What the exercise asks: Leave out all pictures. Return exactly the lines from the top of the material through the line containing "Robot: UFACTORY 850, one".

Supplied data:

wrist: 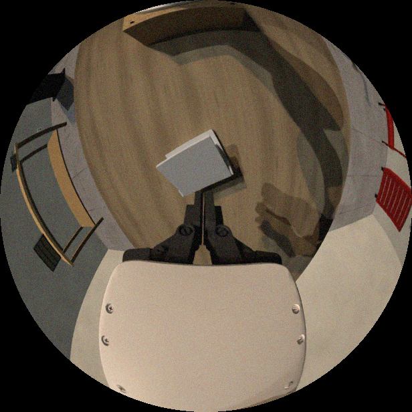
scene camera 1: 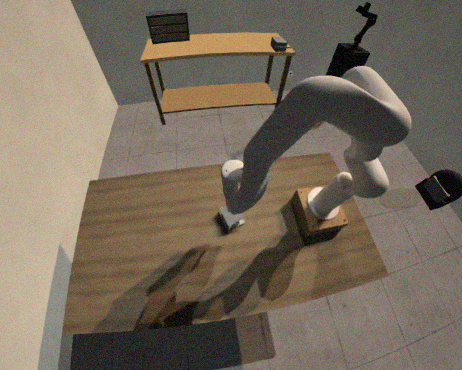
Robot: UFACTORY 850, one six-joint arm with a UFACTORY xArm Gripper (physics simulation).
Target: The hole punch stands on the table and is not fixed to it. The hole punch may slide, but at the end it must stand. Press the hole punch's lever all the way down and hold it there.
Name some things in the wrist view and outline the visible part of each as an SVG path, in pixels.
The gripper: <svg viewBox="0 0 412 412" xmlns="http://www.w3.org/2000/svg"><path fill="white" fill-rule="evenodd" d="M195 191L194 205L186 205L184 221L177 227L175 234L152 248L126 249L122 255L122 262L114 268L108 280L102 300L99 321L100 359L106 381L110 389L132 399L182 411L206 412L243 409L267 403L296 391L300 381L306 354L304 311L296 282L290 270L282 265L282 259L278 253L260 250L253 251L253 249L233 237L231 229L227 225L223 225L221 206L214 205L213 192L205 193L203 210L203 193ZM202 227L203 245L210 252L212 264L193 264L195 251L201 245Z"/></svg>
A hole punch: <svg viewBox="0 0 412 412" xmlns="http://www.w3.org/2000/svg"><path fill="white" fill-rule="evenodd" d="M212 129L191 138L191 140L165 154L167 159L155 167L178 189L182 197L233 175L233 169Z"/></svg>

Answer for this exercise:
wrist: 
scene camera 1: 
Robot: UFACTORY 850, one six-joint arm with a UFACTORY xArm Gripper (physics simulation).

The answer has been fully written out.